Der Eiffelturm funkelt und fast 60.000 Straßenlaternen erhellen heute die Pariser Nacht. Doch noch weit bis ins 17. Jahrhundert hinein bleiben die Pariser Straßen nach Einbruch der Dunkelheit völlig finster - und gefährlich. Paris ist damals die größte Stadt der Welt, eine halbe Million Menschen leben in den verwinkelten Gassen. Und besonders nachts gehört die Stadt dem lichtscheuen Gesindel, Ganoven, Dieben, Vagabunden. "Seit einigen Tagen erhalte ich Klagen von Bürgern, denen Gauner Hüte und Perücken gestohlen haben, des Öfteren gewaltsam. Mehrere haben sie mit einem Schwert am Kopf verletzt, darunter einen königlichen Anwalt namens Cerneau, der ihnen gestern Abend in die Hände fiel", erinnert sich ein Wachmann damals.
Und der Dichter Nicolas Boileau schreibt 1660: "Der verhängnisvollste und einsamste Wald ist ein sicherer Hafen im Vergleich zu Paris!" Die Stadthistorikerin Stéphanie Le Gallic von der Pariser Universität Sorbonne erklärt: "Die Menschen gingen bei Sonnenuntergang ins Bett und standen mit der Sonne auf. Nachts blieb man im Haus: Eine Polizei gab es quasi nicht, des Nachts wurden brutale Morde verübt", so Le Gallic.
Das nächtliche Kulturleben beginnt
Das ändert sich 1667. Der Sonnenkönig Ludwig XIV., seit 1661 an der Macht, verwandelt die stinkende und finstere Kloake von Paris nach und nach in eine moderne Weltstadt. "Sauberkeit, Helligkeit und Sicherheit" lautet das neue Motto. 1667 spenden die ersten Straßenlaternen Licht. Stéphanie Le Gallic erklärt: "Mit der Einführung der Straßenbeleuchtung entsteht ein nächtliches Kulturleben. Die Nacht gehört nun nicht mehr den Mördern und Dieben, sondern den Bürgern, die ins Theater, in die Oper gehen." Die Marquise de Sévigné, französische Literatin, schreibt am 4. Dezember 1673 in einem Brief an ihre Tochter Françoise: "Wir fanden es angenehm, Madame Scarron um Mitternacht bis ins Saint-Germain-Viertel zu bringen… . Wir kamen freudig zurück, im Schein der Laternen vor Dieben geschützt."
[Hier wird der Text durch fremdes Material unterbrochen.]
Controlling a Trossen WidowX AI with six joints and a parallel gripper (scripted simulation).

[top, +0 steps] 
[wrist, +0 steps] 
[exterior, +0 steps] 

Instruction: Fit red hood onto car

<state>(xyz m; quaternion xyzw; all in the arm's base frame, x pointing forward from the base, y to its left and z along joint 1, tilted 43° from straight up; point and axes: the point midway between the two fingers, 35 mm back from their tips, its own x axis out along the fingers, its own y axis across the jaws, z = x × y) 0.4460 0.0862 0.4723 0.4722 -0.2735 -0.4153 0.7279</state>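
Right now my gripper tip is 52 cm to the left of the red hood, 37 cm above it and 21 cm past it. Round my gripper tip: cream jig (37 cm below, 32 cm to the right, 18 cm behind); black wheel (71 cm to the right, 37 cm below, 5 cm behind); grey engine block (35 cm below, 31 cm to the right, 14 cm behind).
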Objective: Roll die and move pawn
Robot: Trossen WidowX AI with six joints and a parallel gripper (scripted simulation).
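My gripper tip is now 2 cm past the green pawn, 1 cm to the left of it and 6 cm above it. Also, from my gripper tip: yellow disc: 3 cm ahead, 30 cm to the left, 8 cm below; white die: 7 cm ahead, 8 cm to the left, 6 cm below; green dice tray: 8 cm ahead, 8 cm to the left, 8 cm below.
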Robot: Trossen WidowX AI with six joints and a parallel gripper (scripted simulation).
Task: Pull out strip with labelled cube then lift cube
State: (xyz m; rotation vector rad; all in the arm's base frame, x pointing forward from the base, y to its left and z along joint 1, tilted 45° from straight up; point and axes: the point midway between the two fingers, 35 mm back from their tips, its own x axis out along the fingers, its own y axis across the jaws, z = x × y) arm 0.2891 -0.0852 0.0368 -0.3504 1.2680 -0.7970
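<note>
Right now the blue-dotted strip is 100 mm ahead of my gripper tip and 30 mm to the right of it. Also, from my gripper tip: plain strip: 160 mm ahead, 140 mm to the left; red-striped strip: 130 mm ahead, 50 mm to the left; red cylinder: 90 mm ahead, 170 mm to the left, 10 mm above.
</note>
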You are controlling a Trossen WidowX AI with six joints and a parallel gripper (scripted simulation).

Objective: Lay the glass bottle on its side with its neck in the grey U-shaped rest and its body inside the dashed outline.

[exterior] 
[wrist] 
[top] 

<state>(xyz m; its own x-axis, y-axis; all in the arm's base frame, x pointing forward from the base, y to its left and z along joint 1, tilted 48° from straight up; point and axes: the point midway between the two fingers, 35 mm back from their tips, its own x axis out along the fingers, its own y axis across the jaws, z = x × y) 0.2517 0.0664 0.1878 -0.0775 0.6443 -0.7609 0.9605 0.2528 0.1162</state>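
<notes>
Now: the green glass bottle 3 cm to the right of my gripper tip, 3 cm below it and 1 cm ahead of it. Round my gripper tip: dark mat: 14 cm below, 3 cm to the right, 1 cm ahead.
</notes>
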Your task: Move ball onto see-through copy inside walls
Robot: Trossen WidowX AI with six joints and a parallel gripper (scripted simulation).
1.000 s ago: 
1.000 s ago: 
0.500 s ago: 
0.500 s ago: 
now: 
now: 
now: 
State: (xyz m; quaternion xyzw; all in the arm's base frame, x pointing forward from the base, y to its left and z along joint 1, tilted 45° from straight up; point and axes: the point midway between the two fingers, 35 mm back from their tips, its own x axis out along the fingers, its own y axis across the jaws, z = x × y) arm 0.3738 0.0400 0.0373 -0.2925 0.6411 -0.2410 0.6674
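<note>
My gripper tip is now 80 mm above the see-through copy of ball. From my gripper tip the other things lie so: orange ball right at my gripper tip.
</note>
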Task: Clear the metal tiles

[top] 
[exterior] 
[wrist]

Die Bürger zünden die Kerzen selbst an
Die nächtliche Beleuchtung verdanken die Pariser Gabriel Nicolas de la Reynie, dem neu ernannten Pariser Polizeipräfekten. Ludwig XIV. hatte ihm den schwierigen Auftrag erteilt, in seiner Hauptstadt für Sicherheit zu sorgen. De la Reynie will jede noch so dunkle Straßenecke beleuchten und lässt 2.736 Kerzen in Glasgehäusen aufstellen. Nach und nach werden es immer mehr. "Die Präfektur bestimmt in den etwa 40 Vierteln der Stadt Bürger, die abends beim Klang einer Glocke hinausgehen und die Lichter anzünden", so Stéphanie Le Gallic. Auswärtige Besucher staunen über die erleuchtete Stadt. "Die Erfindung, Paris des Nachts mit unzähligen Lichtern zu erleuchten, verdient es, dass die entferntesten Völker die Stadt besuchen, um zu sehen, was weder Griechen noch Römer für die Polizei ihrer Republiken erdacht haben", berichtet ein Besucher aus Italien. Für Räuber und Banditen brechen mit der öffentlichen Straßenbeleuchtung dunklere Zeiten an.